• _EXERCISE DESCRIPTION_: Return the data that follows exactly as it appears. Pictures do not belong in the copy.

• _DATA BLOCK_:
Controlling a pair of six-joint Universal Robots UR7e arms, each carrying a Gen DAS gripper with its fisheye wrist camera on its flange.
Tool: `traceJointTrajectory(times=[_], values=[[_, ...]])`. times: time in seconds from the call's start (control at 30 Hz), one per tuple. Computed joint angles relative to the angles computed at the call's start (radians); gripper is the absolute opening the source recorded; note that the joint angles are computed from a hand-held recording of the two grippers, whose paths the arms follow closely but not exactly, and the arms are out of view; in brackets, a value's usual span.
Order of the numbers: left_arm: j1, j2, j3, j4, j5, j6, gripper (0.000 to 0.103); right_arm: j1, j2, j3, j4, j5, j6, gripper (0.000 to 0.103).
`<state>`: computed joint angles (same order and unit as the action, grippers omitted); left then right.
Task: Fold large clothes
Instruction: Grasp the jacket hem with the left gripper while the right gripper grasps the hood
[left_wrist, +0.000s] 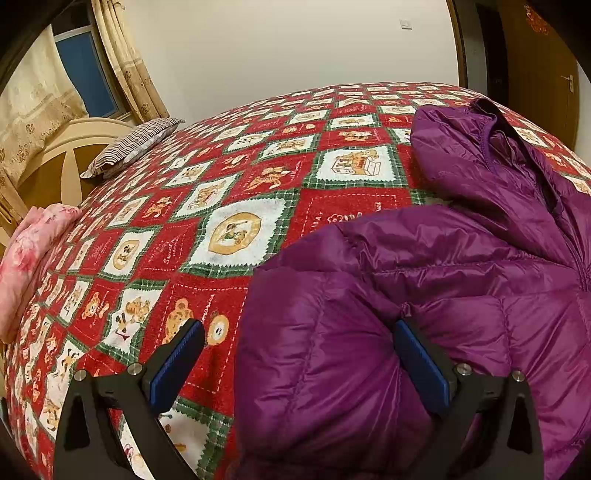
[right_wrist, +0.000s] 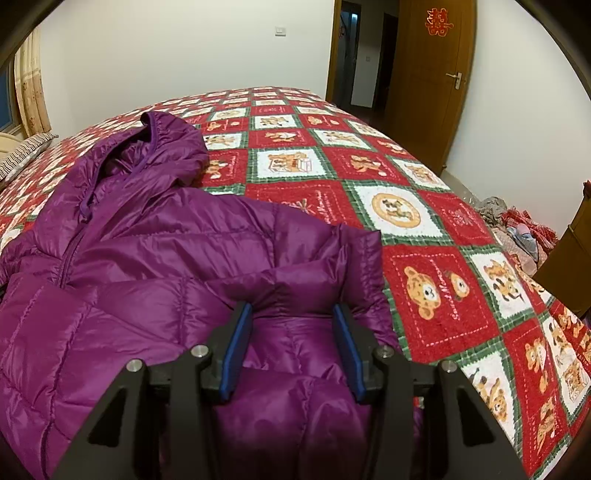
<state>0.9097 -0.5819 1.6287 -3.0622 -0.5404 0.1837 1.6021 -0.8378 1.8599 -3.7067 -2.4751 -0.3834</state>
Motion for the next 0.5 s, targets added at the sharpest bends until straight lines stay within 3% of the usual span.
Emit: traceJointTrajectory(times=[0.07,0.13,0.23,0.27,0.3,0.37,0.5], values=[[-0.002,-0.001,-0.004,0.015,0.006,-0.002,0.102,0.001,0.003,-0.003,-0.002,-0.006,-0.005,0.05],[-0.009,-0.027,-0.014,0.124,0.008,-0.052,0.102,0.001,-0.007,0.0,0.017,-0.003,0.003,0.05],[-0.028,-0.064,-0.031,0.073,-0.079,0.03,0.102,0.005,-0.091,0.026,0.227,0.032,0.093,0.059],[-0.03,-0.063,-0.055,0.074,-0.106,0.057,0.102,0.009,-0.119,0.028,0.282,0.06,0.101,0.069],[-0.027,-0.057,-0.099,0.118,-0.14,0.062,0.102,0.016,-0.13,0.018,0.294,0.083,0.071,0.077],[-0.017,-0.019,-0.208,0.213,-0.175,0.048,0.102,0.031,-0.113,-0.047,0.3,0.081,-0.009,0.078],[0.014,0.122,-0.473,0.363,-0.203,0.022,0.102,-0.003,-0.101,-0.189,0.44,0.251,0.049,0.078]])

• _SOLVED EXERCISE_:
Controlling a pair of six-joint Universal Robots UR7e arms, each carrying a Gen DAS gripper with its fisheye wrist camera on its flange.
Tool: `traceJointTrajectory(times=[_], values=[[_, ...]])`. times: time in seconds from the call's start (control at 30 Hz), one per tuple. Computed joint angles relative to the angles computed at the call's start (radians); gripper is the absolute opening the source recorded; note that the joint angles are computed from a hand-held recording of the two grippers, whose paths the arms follow closely but not exactly, and the arms are out of view; in brackets, a value's usual span.
Order of the numbers: left_arm: j1, j2, j3, j4, j5, j6, gripper (0.000 to 0.103); right_arm: j1, j2, j3, j4, j5, j6, gripper (0.000 to 0.103).
`<state>`: computed joint angles (same order and unit as the action, grippers omitted); left then right.
Task: Fold large clothes
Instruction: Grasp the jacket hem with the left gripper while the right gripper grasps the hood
[left_wrist, +0.000s] 
[right_wrist, +0.000s] 
<state>0.9097 -0.5819 1.6287 -3.0622 -0.5404 0.1837 1.6021 -0.8378 1.8599 -3.7067 -2.4751 -0.3834</state>
Motion for the next 0.5 s, targets added at the sharpest bends until straight lines stay within 3% of the usual span.
Emit: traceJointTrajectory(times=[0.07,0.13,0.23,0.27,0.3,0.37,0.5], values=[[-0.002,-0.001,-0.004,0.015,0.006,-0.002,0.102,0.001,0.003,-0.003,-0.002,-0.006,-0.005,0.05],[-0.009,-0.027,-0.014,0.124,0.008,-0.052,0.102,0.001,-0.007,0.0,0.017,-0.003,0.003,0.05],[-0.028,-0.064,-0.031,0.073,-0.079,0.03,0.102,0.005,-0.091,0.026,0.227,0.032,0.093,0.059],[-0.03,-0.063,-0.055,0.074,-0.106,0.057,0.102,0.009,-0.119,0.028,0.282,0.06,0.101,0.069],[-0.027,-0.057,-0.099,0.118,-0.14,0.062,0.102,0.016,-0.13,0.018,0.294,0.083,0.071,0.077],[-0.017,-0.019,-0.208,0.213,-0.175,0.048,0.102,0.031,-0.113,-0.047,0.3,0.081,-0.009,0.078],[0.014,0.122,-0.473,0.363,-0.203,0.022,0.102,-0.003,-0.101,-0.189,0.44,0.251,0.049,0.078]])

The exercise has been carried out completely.